The port of Mombasa has now fully adopted a regional guarantee scheme for cargo cleared at the facility as partner states of the East African Community moved to seal tax leaks and improve efficiency through a seamless trade platform.
Starting February 1, all maritime products cleared under the Single Customs Territory (SCT) and the Transit Regime are now only secured by the Regional Customs Transit Guarantee (RCTG) instead of the previous National Transit Bond (CB8).
This follows a directive by the Kenya Revenue Authority (KRA) that targets to reap the full benefits of the SCT platform.
Kenya is a key gateway to the region as the Mombasa port handles imports such as fuel and consumer goods for Uganda, Burundi, Rwanda, South Sudan, the Democratic Republic of Congo and Somalia as well as exports such as tea and coffee from the region.
A customs transit guarantee scheme ensures that customs officials in a transit country receive proper payment for dues and duties for any goods moved through their territory.
Typically any person importing goods must deposit a security in form of cash, insurance bond or bank guarantee to cover for payment of custom duties or other charges due on the goods in every transit country in case the goods in transit are short landed or diverted for consumption in the country of transit.
The issue of depositing cash or lodging an insurance bond or bank guarantee at each country of transit has been criticised as serious drawback to trade because it’s costly as a result of the premium rates, bank charges and bond fees.

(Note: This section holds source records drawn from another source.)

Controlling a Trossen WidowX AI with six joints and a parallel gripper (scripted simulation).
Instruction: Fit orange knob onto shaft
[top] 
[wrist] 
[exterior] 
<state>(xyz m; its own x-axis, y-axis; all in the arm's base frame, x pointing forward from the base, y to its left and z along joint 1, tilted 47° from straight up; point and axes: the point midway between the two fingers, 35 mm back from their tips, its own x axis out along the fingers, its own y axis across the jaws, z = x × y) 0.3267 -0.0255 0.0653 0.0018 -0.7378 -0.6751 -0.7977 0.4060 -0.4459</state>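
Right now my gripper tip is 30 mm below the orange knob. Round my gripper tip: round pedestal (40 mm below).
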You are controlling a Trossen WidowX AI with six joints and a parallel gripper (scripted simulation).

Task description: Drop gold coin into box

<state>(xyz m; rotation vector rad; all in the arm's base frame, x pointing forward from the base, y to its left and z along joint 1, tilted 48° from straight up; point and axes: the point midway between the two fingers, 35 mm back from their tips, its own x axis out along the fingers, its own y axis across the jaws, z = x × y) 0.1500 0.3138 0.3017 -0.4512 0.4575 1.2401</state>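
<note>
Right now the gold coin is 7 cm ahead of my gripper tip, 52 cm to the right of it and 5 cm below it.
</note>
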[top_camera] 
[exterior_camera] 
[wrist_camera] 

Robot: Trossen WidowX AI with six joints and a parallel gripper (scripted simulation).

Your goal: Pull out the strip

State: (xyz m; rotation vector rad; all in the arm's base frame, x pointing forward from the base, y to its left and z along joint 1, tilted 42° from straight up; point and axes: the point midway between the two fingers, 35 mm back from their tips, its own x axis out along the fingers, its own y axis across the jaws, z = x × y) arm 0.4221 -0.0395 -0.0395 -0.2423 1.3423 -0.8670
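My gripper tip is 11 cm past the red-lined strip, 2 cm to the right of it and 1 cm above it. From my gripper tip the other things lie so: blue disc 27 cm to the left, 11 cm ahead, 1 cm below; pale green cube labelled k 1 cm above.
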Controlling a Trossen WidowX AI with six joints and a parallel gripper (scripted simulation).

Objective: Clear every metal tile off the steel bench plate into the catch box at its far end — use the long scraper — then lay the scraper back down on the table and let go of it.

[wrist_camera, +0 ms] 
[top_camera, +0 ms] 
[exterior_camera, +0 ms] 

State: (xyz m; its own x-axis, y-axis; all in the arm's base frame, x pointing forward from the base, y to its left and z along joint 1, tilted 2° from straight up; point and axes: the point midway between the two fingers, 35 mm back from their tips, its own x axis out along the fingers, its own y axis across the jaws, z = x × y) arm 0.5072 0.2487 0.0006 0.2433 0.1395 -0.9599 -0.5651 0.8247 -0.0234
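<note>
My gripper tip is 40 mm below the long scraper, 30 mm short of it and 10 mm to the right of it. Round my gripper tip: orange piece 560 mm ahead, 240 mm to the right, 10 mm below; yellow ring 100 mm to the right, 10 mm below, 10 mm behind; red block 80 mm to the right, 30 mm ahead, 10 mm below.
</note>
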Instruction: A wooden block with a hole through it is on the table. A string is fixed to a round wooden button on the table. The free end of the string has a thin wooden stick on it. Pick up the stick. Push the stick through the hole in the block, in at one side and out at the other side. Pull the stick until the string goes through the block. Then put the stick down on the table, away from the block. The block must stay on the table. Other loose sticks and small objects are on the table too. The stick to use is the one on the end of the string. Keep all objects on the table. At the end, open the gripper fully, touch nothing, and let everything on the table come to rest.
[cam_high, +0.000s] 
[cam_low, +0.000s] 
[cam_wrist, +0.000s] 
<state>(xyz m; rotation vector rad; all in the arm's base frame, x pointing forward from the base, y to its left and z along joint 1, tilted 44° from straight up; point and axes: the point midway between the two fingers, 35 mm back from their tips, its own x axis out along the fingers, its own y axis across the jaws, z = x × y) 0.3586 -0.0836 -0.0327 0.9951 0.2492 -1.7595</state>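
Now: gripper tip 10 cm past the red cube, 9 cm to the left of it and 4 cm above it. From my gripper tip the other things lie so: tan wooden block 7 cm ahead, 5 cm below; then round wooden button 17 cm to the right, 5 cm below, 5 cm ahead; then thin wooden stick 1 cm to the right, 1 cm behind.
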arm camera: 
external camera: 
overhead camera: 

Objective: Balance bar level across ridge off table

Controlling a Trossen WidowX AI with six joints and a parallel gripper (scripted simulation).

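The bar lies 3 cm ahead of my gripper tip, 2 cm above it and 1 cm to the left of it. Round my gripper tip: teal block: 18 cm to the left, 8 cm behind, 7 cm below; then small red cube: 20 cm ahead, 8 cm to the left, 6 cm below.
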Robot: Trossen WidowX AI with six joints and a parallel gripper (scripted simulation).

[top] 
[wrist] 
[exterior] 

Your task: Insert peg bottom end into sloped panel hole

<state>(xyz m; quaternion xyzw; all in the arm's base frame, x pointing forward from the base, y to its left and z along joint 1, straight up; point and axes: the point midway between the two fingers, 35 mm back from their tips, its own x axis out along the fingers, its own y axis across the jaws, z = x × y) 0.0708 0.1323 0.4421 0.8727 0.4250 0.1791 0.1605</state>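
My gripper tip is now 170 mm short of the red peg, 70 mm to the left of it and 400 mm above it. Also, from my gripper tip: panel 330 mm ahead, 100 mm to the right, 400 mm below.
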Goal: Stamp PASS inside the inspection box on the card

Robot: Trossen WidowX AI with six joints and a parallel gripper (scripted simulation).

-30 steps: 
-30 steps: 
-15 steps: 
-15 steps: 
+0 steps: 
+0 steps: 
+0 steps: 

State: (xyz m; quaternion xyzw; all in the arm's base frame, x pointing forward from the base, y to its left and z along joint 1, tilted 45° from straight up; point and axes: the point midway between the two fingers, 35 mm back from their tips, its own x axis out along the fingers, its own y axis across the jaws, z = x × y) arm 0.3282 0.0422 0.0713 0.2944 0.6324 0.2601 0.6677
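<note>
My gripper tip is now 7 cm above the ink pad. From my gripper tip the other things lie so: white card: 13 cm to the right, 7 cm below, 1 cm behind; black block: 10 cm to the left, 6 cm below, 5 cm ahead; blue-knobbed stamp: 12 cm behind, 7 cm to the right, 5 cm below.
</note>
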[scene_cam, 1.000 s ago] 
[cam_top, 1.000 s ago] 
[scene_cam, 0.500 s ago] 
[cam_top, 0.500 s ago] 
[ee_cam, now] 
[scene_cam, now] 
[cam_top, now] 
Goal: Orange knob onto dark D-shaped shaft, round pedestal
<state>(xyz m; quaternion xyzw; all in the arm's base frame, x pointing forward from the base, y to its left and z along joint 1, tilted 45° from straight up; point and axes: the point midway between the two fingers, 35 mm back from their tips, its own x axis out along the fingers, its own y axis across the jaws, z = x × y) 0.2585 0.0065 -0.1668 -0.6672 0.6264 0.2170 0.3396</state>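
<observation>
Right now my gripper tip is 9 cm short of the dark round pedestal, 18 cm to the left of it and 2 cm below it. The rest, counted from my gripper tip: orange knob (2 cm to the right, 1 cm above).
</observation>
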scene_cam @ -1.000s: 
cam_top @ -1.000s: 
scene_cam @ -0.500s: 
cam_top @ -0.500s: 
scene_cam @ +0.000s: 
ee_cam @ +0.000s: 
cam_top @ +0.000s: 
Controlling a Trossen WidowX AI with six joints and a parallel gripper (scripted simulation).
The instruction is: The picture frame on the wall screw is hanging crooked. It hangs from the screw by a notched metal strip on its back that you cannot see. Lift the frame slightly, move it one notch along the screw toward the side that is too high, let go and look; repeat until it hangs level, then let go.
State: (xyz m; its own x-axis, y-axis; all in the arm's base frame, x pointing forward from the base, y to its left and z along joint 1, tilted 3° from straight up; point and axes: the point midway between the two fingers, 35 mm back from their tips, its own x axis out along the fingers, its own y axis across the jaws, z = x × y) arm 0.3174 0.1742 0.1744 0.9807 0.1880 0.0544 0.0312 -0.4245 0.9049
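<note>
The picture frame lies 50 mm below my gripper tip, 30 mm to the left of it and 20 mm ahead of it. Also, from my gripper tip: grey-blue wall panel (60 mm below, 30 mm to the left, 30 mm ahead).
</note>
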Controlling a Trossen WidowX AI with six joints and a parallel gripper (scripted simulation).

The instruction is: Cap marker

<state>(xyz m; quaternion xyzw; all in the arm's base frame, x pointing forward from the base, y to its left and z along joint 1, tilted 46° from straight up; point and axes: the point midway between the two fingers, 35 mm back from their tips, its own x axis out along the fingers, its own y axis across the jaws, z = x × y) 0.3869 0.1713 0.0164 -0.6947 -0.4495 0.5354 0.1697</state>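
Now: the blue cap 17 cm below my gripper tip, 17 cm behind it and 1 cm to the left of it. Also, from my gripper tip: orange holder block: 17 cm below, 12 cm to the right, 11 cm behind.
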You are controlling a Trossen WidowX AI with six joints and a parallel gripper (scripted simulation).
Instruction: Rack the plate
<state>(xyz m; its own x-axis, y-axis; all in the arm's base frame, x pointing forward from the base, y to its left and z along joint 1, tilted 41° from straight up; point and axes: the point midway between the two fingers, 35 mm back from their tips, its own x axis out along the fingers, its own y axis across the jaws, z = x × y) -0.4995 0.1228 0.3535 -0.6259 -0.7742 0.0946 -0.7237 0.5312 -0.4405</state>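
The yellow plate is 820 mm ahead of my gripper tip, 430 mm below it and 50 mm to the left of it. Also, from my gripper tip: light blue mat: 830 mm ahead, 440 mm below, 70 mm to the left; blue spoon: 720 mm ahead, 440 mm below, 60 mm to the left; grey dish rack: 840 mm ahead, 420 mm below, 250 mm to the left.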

The national transit bond system has also been criticised for tying down huge sums of money and financial assets deposited in different countries and leading to delays at border crossing points as traders look for bonds, hence longer vehicle turn-around and transit times.
A regional scheme improves efficiency in customs operations, handing relief to traders and shippers.
Member states of the Common Market of Eastern and Southern Africa (Comesa) already have the Regional Customs Transit Guarantee scheme commonly known as RCTG Carnet or Comesa Carnet.
Statistics show that the implementation of the RCTG Carnet more than five years ago has helped reduce the cost of transit trade and transport between 10-15 per cent and enhanced competitiveness through the expansion of regional and global trade.
Trade in East Africa has become increasingly seamless following the adoption of the single customs territory.
Under the SCT deal that began in 2014, clearing agents within EAC have been granted rights to relocate and carry out their duties in any of the partner states as part of a strategy to improve flow of goods and curb dumping.
Kenya, Rwanda and Uganda were the first to take up the SCT arrangement starting April 1, 2014, with Tanzania joining the scheme two months later.
Besides the SCT and RCTG, Kenya, Rwanda and Uganda have also adopted a joint electronic cargo tracking system to bolster the fight against dumping of cargo on transit.
KRA commissioner-general John Njiraini said the regional cargo tracking system would enable the three countries to seamlessly monitor cargo from Mombasa to Kigali and eventually Juba, curbing revenue leaks.
“This approach will remove the opportunities presently exploited by crooks at the changeover of seals at border points by requiring affixation of only one seal to be disarmed on arrival at destination,” he said.
The three countries at a meeting in Mombasa on January 16 agreed to establish joint enforcement teams to police transit cargo operations, besides other actions including the centralisation of transit cargo clearance at the Kilindini port.
The tracking system comprises satellites, a central monitoring centre and special electronic seals fitted on cargo containers and trucks, which give the precise location of goods in real time.
The system triggers an alarm whenever there is diversion from the designated route, an unusually long stopover or when someone attempts to open a container.
Besides curbing theft of cargo, the system also helps to seal loopholes that cause the country losses in revenue through suspected under-declaration of the value of exports or theft of cargo.
“The new system’s key strength is that unlike presently, the three Northern Corridor countries shall use one system and one platform, with seamless visibility from Mombasa to Kigali and eventually Juba,” Mr Njiraini said.
KRA in its recently launched sixth strategic plan for 2015-2018 banks on the implementation of the electronic cargo tracking system to help minimise revenue leaks due to diversion of cargo.
Kenya introduced the system in July 2009 as it intensified its purge against dumping of transit goods in the local market.